The Federal Circuit handles all patent appeals, and this was not the first time they addressed the patents at issue in the case. Previously, the Federal Circuit had found the patents were not obvious on appeal from a district court.  However, when the PTAB—a unit of the Patent & Trademark Office—reached the opposite result and invalidated the patents, the Federal Circuit accepted the inconsistent results as part of Congress’ design.  The court explicitly stated that consistent results in different proceedings are merely “aspiration[al].”

None of the Federal Circuit’s purported justifications can justify such a discrepancy from the foundational requirement of the rule of law and the Constitution that people and their property are treated equally. First, the court did not contend that the record in the two cases differed in any substantive way.  To underscore this point, the court specifically held that it would have followed the PTAB’s decision even if the records were the same.

Second, the court justified the inconsistency by citing the different standards of review applied by district courts and the PTAB. This reasoning is exactly backwards. The court was wrong to rely on different standards to justify inconsistent results.  Instead, we should rely on the inconsistent results as evidence that having two separate adjudicatory systems with widely differing procedures and standards is a problem.

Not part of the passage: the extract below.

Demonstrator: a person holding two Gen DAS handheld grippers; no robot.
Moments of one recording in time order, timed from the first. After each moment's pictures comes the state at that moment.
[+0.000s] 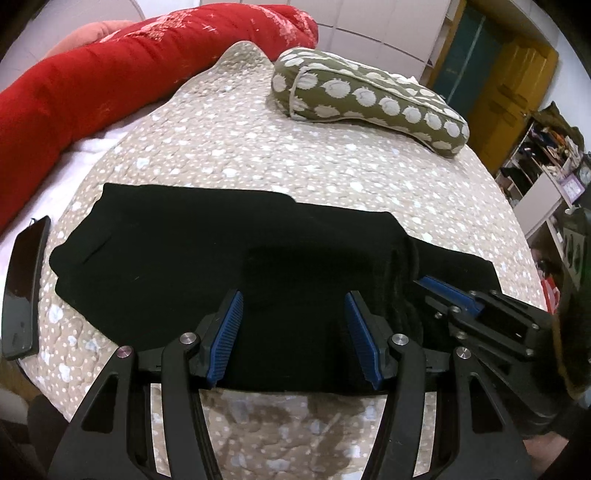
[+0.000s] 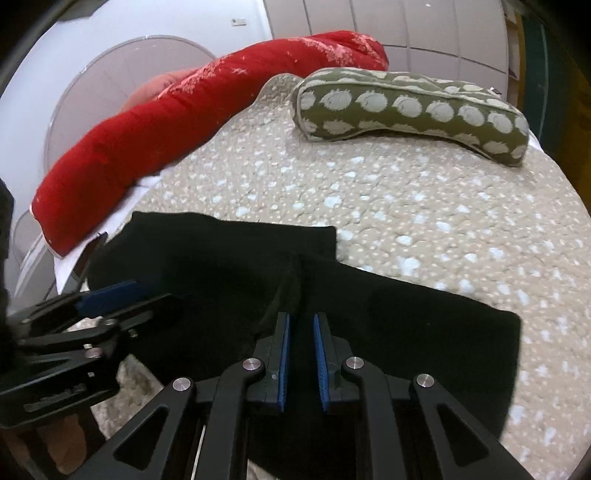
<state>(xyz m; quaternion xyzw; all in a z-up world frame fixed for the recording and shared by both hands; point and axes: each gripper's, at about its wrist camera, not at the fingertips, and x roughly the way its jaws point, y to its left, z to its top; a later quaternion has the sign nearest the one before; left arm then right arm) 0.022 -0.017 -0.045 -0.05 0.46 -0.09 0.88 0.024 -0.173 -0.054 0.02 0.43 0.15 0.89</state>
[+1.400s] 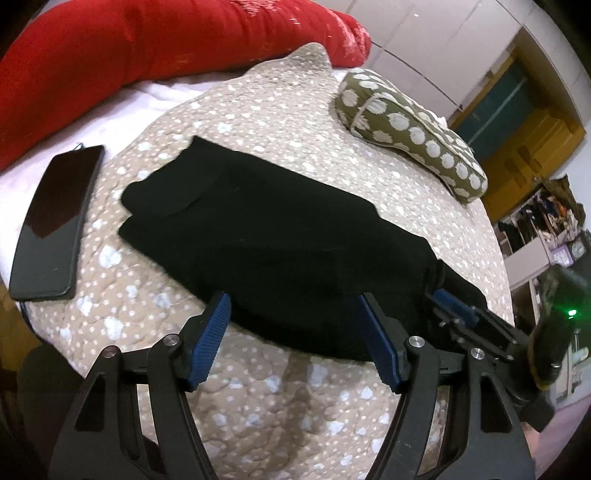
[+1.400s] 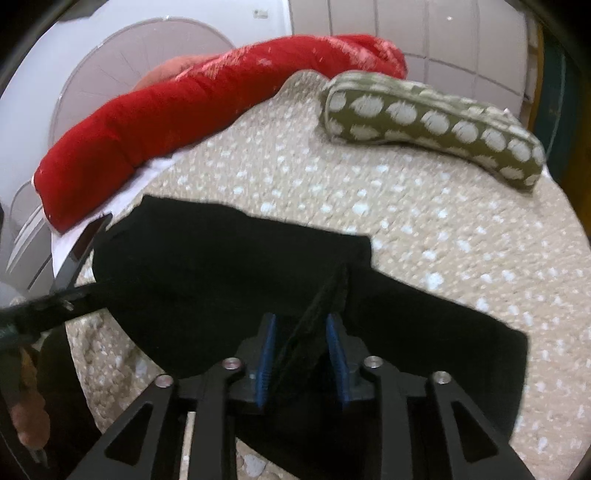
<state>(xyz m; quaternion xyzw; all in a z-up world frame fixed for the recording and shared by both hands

It is difficult to imagine a worse-functioning system of property rights. After lengthy litigation in courts ordained by the Constitution, the second highest court upholds a patent. This validation is still not sufficient for patent owners to be secure in their property rights once administrative review at the PTAB begins.  Procedures at the PTAB are stacked against patent owners, as Greg Dolin has shown in a CPIP policy brief.  Unfortunately, the harms of this bias against innovators have just been ratified again by the Federal Circuit.

This is exactly the type of legal uncertainty that kills economic development, not to mention the incentives to create and commercialize the innovation the patent system is supposed to spur. Given the high stakes for the innovation economy, it is becoming increasingly clear that the courts will not do their constitutional job reining in an overreaching administrative tribunal. If the Patent Office itself won’t constrain itself to respect basic due process protections for property rights, then Congress should fix this constitutional and innovation-threatening disaster. The Novartis decision is just one more addition to a fast-growing, long list that proves this point.